Let me first talk about :
(Delta f)/f = -v/c -----> (Delta f) = (-v/c) x f
-----> Change in frequency = a fraction of original frequency
note that v is actually (V_source - V_receiver) a.k.a. how fast the source is traveling away or towards the receiver. Positive means it is going away from the receiver, negative means it is traveling towards the receiver.
This formula is valid only in the limit that the wave speed is much much greater than the difference in velocity between the source and receiver. This is definitely the case with electromagnetic waves because very few things are emitting waves whilst traveling at you near the speed of light 😀. Sound waves which travel much slower than light (340 m/s as compared to 3x10^8 m/s) can be emitted by something traveling almost that fast (a jet for instance) so this different relationship is set up to describe light for convenience. It can also be used to describe sound emitted by a source traveling really slowly.

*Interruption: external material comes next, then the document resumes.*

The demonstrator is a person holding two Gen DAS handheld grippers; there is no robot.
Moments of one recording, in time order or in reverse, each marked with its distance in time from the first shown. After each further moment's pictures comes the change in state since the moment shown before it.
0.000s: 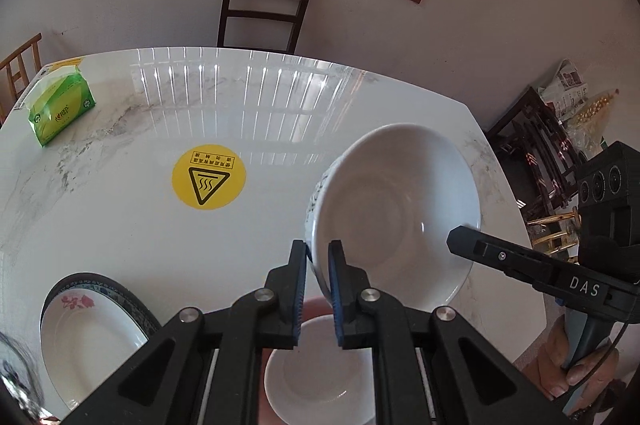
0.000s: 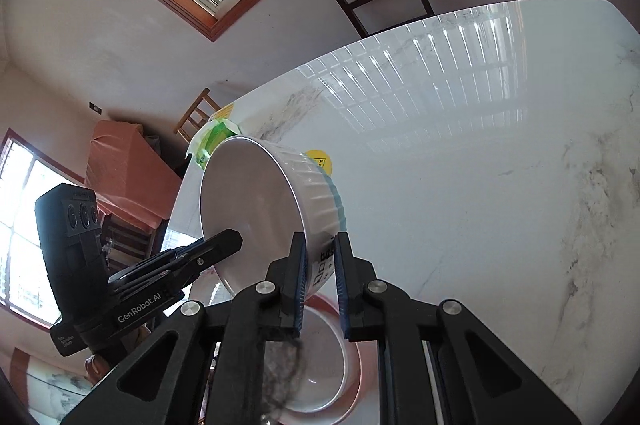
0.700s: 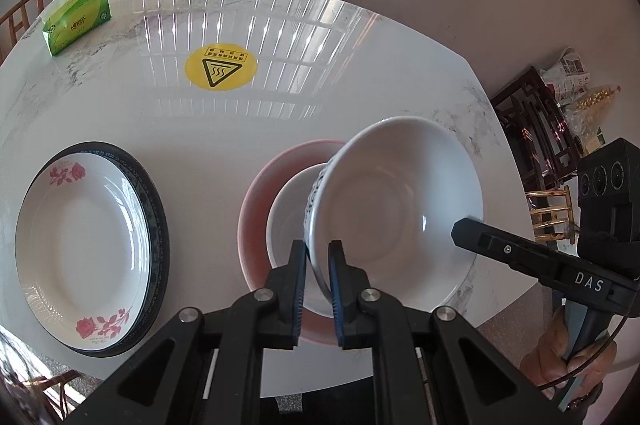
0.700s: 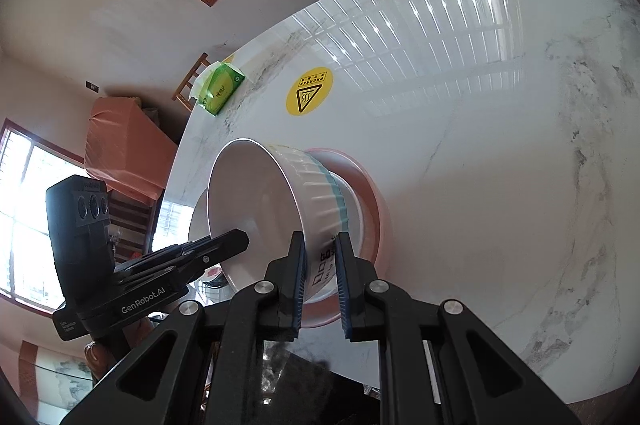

What it is saying is that the change in frequency is directly proportional to the velocity difference between emitter and listener divided by the speed the wave travels. For simplicity, if the receiver is standing still, the frequency change is (f_original )(-V_source/speed of wave) where positive velocity is defined as "away". Thus if a source is traveling towards you, the V_source is negative and the frequency change is a positive gain (higher frequency), as you would expect. The faster the source travels towards you, the greater the v/c and thus the larger the increase. The same "idea" (cause and effect) applies to the formula you are used to and this one, this one is just a special one you can use for light or slow moving sources. This relationship is not true when you approach the other limit (when the wave travels about the same speed as the source is approaching the receiver).
As the velocity difference between emitter and detector gets very large, the change in frequency becomes a greater fraction of the original frequency. This makes sense, right?
This is just another relationship like the "usual" doppler equation but for the special case of Speed of wave >> (V_source - V_receiver)